The Great War Symphony is a choral symphony by the British composer Patrick Hawes written to commemorate the centenary of the First World War.

The symphony, for choir, orchestra and soloists (soprano and tenor), is in four movements with each movement depicting a year of the war – Praeludium (1914–1915), March (1915–1916), Elegy (1916–1917) and Finale (1917–1918).

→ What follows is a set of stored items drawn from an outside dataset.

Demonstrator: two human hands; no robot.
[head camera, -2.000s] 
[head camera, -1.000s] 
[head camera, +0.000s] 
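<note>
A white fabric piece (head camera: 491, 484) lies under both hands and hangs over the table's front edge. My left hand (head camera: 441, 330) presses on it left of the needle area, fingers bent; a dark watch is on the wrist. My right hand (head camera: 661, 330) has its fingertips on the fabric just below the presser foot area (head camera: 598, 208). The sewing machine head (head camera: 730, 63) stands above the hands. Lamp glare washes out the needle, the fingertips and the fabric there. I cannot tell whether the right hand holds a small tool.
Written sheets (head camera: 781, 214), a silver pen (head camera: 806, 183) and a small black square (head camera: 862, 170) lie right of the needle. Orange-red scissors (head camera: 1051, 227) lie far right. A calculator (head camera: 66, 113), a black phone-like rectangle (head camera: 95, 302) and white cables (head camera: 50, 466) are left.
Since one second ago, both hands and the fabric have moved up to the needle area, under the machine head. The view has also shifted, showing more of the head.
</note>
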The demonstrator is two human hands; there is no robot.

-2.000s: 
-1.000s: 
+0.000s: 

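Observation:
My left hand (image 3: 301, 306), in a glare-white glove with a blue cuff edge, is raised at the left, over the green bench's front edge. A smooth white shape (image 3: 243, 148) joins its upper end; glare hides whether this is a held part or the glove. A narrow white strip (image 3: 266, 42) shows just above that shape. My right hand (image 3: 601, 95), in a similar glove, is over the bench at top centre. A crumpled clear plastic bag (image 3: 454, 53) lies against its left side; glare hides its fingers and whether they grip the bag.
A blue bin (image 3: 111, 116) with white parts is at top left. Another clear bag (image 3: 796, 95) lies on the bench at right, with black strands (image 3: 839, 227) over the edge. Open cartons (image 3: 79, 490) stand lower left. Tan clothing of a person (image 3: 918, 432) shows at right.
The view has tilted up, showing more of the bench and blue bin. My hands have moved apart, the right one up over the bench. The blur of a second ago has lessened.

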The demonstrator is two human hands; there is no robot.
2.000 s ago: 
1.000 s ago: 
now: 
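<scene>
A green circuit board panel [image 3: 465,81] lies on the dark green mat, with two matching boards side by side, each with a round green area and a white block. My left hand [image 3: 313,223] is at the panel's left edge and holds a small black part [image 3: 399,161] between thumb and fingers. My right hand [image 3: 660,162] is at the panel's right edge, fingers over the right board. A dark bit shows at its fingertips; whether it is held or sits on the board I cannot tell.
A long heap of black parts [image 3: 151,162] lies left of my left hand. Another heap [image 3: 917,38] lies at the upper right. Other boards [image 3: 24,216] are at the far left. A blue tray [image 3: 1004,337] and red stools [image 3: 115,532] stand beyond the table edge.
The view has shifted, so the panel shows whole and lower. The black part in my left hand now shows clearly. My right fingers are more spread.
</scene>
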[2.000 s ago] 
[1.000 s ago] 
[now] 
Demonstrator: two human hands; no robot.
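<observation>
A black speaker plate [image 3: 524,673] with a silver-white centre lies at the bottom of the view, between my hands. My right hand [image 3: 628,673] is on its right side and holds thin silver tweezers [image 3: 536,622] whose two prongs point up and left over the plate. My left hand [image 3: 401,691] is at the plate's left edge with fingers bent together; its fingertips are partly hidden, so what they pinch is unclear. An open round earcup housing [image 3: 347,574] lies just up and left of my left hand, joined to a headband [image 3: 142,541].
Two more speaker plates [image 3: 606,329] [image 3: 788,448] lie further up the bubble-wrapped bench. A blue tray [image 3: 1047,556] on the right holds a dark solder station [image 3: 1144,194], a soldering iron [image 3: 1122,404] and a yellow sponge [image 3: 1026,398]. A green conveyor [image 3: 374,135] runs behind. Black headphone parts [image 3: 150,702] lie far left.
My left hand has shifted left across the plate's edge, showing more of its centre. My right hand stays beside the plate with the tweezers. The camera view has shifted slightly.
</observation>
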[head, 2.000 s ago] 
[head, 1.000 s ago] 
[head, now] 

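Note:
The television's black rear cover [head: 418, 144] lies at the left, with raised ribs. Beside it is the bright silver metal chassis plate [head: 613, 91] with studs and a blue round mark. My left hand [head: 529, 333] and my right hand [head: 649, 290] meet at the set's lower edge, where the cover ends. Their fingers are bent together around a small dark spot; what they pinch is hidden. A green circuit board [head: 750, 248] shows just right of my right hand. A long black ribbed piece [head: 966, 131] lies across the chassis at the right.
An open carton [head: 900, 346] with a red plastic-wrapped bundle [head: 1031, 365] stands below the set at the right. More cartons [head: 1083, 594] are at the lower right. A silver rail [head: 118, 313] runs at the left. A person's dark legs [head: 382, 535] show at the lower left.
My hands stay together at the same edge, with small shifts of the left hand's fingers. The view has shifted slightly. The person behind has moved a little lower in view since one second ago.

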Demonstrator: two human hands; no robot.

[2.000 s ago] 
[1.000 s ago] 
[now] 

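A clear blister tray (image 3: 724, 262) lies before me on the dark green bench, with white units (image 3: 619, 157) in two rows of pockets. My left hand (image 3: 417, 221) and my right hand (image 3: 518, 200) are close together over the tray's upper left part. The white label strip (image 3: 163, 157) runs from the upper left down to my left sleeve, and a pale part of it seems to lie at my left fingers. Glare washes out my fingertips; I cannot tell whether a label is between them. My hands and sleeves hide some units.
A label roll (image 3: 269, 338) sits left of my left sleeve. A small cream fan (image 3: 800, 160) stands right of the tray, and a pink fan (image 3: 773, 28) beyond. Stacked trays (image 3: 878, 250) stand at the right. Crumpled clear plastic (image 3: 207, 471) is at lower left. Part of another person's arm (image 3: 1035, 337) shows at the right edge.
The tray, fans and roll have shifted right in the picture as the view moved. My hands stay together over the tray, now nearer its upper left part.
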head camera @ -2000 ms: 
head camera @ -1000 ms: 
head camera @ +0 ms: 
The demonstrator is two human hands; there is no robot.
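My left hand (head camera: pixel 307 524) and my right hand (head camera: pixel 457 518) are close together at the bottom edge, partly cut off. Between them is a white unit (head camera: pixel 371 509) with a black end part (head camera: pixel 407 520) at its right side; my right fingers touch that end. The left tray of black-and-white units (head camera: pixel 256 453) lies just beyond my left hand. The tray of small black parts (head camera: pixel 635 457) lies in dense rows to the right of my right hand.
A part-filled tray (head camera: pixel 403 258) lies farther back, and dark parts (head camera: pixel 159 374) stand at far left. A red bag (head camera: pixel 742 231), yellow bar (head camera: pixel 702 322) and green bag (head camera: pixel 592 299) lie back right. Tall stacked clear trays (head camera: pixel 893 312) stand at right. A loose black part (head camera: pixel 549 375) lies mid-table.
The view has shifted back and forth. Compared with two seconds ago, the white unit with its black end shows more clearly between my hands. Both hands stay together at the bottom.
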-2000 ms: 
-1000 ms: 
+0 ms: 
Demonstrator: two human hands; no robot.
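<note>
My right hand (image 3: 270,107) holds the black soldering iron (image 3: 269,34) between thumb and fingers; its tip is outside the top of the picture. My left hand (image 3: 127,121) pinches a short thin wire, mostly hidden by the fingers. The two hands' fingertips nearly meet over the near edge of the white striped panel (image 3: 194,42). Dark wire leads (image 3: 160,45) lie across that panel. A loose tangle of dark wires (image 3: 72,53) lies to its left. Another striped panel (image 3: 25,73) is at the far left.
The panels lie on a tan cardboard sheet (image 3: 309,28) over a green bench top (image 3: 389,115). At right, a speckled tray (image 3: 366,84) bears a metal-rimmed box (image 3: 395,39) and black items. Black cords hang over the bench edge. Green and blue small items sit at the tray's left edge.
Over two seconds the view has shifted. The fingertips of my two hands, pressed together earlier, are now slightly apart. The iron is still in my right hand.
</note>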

The music is set to the affecting words of war from poems, diaries and epitaphs including Wilfred Owen’s 1914, Siegfried Sassoon’s diary entry Hell Let Loose, Margaret Cole’s The Falling Leaves, as well as lesser known words from Sydney Bolitho’s Gallipoli and Moina Michael’s We Shall Keep The Faith (the first reference to the symbolism of the poppy).

Recorded at Abbey Road Studios, on its release in Sept 2018 the recording went straight in at No.1 in the Specialist Classical Charts and was recorded with National Youth Choirs of Great Britain, Royal Philharmonic Orchestra, Louise Alder soprano, Joshua Ellicott tenor with Hawes as conductor.

The work received its World Premiere at the Royal Albert Hall in London on 9 October 2018 and its US premiere at Carnegie Hall in New York on 11 November 2018 (Armistice Day).

== Instrumentation ==
This circa 60-minute work is scored for SATB choir and soloists (soprano and tenor) and orchestra comprising two flutes (2nd doubling piccolo), two oboes (2nd doubling cor anglais), two clarinets (2nd doubling bass clarinet), two bassoons, four horns, three trumpets (1st & 2nd doubling cornet, two tenor trombones, one bass trombone, one tuba, one timpanist (five drums), percussion (Tubular Bells, Cymbals, Bass Drum, two Snare Drums, Gong in E, Tam Tam, Triangle, Glock, Thunder Sheet), one harp and strings.